■ Description of the task
Which of the lines in the listing that follows hold "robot"? Pull each one out.

■ Material provided
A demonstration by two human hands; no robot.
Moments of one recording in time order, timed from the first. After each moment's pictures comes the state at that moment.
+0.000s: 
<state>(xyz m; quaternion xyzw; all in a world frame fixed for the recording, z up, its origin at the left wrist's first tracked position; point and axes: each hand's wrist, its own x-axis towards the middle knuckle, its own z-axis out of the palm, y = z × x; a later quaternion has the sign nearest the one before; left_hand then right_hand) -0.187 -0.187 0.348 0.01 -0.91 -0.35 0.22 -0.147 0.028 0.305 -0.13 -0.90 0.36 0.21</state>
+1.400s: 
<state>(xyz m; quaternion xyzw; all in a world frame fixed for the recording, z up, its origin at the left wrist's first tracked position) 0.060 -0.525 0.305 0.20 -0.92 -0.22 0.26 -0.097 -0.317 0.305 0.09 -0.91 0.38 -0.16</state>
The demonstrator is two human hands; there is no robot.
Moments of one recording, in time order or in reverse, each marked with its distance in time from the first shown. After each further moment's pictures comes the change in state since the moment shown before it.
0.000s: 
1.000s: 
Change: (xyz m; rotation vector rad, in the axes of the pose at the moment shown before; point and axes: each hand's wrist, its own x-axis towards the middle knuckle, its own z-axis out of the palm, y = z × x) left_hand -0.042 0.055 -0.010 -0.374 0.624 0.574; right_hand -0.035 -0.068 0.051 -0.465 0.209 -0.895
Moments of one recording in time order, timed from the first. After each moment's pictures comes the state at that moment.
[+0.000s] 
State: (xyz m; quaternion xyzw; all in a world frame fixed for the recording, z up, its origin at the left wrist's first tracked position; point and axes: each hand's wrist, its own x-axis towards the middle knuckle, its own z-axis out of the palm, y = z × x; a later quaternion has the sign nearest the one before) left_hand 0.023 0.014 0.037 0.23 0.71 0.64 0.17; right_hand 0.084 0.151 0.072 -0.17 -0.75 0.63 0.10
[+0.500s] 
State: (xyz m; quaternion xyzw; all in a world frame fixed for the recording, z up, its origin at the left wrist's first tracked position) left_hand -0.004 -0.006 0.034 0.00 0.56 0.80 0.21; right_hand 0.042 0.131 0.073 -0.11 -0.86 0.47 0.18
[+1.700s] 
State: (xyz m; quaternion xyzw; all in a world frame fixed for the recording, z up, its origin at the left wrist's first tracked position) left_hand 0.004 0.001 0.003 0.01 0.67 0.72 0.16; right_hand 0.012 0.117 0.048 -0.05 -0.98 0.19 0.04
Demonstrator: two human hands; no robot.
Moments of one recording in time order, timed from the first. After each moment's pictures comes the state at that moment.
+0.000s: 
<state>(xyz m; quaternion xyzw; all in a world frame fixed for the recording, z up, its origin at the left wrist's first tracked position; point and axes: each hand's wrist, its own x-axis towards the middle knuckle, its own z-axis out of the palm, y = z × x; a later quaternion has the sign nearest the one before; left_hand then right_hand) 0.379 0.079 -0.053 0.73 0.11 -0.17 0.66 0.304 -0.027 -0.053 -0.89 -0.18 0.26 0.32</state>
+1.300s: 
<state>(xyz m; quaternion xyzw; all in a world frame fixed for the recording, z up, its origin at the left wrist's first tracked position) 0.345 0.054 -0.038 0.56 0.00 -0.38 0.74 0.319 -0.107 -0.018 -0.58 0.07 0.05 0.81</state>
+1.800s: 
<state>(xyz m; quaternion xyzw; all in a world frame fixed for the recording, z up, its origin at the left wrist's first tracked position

■ Response area
A demonstration by two human hands; no robot.
The demonstrator is two human hands; there is no robot.
Demonstrator: two human hands; no robot.

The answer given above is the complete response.